*Records from a data source*:
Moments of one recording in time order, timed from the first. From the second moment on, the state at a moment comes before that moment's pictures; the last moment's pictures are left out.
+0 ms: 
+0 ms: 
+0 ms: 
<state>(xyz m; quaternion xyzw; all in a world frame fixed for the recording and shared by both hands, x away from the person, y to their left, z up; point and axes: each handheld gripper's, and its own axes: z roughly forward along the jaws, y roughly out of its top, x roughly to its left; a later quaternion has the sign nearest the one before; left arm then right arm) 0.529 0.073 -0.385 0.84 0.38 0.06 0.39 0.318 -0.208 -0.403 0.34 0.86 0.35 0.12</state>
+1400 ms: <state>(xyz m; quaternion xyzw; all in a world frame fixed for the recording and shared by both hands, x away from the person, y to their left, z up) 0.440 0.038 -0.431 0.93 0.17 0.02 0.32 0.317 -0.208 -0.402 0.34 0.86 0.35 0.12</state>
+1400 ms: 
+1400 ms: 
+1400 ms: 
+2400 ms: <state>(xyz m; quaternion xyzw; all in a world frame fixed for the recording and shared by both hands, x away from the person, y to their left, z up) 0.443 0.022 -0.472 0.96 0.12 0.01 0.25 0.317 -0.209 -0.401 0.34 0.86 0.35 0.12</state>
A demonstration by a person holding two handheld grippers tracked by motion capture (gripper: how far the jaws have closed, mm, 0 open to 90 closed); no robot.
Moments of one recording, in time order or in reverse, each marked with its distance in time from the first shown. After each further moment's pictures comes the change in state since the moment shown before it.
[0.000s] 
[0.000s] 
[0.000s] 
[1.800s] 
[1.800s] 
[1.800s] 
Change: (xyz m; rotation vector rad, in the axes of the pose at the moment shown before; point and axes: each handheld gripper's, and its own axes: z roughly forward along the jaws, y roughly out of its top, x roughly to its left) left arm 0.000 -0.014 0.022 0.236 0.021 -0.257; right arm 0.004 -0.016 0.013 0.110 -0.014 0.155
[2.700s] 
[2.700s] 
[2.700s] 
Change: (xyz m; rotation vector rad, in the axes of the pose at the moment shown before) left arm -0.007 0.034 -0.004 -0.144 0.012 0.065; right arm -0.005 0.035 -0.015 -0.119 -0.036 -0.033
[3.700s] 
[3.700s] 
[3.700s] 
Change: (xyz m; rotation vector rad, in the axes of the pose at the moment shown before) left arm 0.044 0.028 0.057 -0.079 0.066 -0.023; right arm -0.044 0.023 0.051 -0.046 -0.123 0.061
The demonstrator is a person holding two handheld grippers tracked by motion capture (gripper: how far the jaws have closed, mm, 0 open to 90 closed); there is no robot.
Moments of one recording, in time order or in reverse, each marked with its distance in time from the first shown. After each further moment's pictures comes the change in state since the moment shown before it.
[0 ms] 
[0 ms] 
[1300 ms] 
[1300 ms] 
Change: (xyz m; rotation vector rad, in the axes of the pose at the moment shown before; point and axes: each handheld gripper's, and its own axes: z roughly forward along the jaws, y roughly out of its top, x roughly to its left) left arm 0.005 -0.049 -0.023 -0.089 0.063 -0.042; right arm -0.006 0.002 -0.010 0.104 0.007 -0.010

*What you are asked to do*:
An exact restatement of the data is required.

*Result*:
Moments of one recording in time order, timed from the first. From the second moment on, the state at a moment comes before that moment's pictures; the last moment's pictures are left out.
+0 ms: 
+0 ms: 
+0 ms: 
<state>(xyz m; quaternion xyzw; all in a world frame fixed for the recording and shared by both hands, x away from the person, y to their left, z up; point and axes: each handheld gripper's, and its own axes: z roughly forward along the jaws, y roughly out of its top, x roughly to its left; a later quaternion has the sign nearest the one before; left arm then right arm) 0.529 0.073 -0.385 0.84 0.38 0.06 0.39 0.318 -0.208 -0.403 0.34 0.86 0.35 0.12</state>
+1400 ms: <state>(xyz m; quaternion xyzw; all in a world frame fixed for the recording and shared by both hands, x away from the person, y to their left, z up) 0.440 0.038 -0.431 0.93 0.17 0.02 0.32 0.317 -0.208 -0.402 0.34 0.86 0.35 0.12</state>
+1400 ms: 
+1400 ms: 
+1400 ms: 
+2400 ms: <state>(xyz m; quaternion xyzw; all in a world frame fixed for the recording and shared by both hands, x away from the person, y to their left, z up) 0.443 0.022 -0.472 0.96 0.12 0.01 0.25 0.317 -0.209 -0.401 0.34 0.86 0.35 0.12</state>
A demonstration by a person holding two handheld grippers tracked by motion capture (gripper: how far the jaws have closed, mm, 0 open to 90 closed); no robot.
Moments of one recording, in time order or in reverse, each marked with its distance in time from the first shown. After each further moment's pictures comes the change in state since the moment shown before it.
[0.000s] 
[0.000s] 
[0.000s] 
[1.800s] 
[1.800s] 
[1.800s] 
Change: (xyz m; rotation vector rad, in the axes of the pose at the moment shown before; point and axes: each handheld gripper's, and its own axes: z roughly forward along the jaws, y roughly out of its top, x roughly to its left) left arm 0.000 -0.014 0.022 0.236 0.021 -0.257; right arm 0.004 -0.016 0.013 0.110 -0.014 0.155
[2.700s] 
[2.700s] 
[2.700s] 
Change: (xyz m; rotation vector rad, in the axes of the pose at the moment shown before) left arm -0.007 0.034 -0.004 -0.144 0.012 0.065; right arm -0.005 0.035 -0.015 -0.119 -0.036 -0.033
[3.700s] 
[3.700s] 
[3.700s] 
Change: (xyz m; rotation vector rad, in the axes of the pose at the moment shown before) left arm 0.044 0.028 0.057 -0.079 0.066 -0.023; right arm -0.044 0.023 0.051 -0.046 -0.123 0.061
The demonstrator is a person holding two handheld grippers tracked by motion capture (gripper: how far the jaws have closed, mm, 0 open to 90 closed); there is no robot.
Moments of one recording, in time order or in reverse, each marked with its distance in time from the first shown. After each further moment's pictures comes the change in state since the moment shown before it.
[0 ms] 
[0 ms] 
[1300 ms] 
[1300 ms] 
Change: (xyz m; rotation vector rad, in the axes of the pose at the moment shown before; point and axes: each handheld gripper's, and its own axes: z roughly forward along the jaws, y roughly out of its top, x roughly to its left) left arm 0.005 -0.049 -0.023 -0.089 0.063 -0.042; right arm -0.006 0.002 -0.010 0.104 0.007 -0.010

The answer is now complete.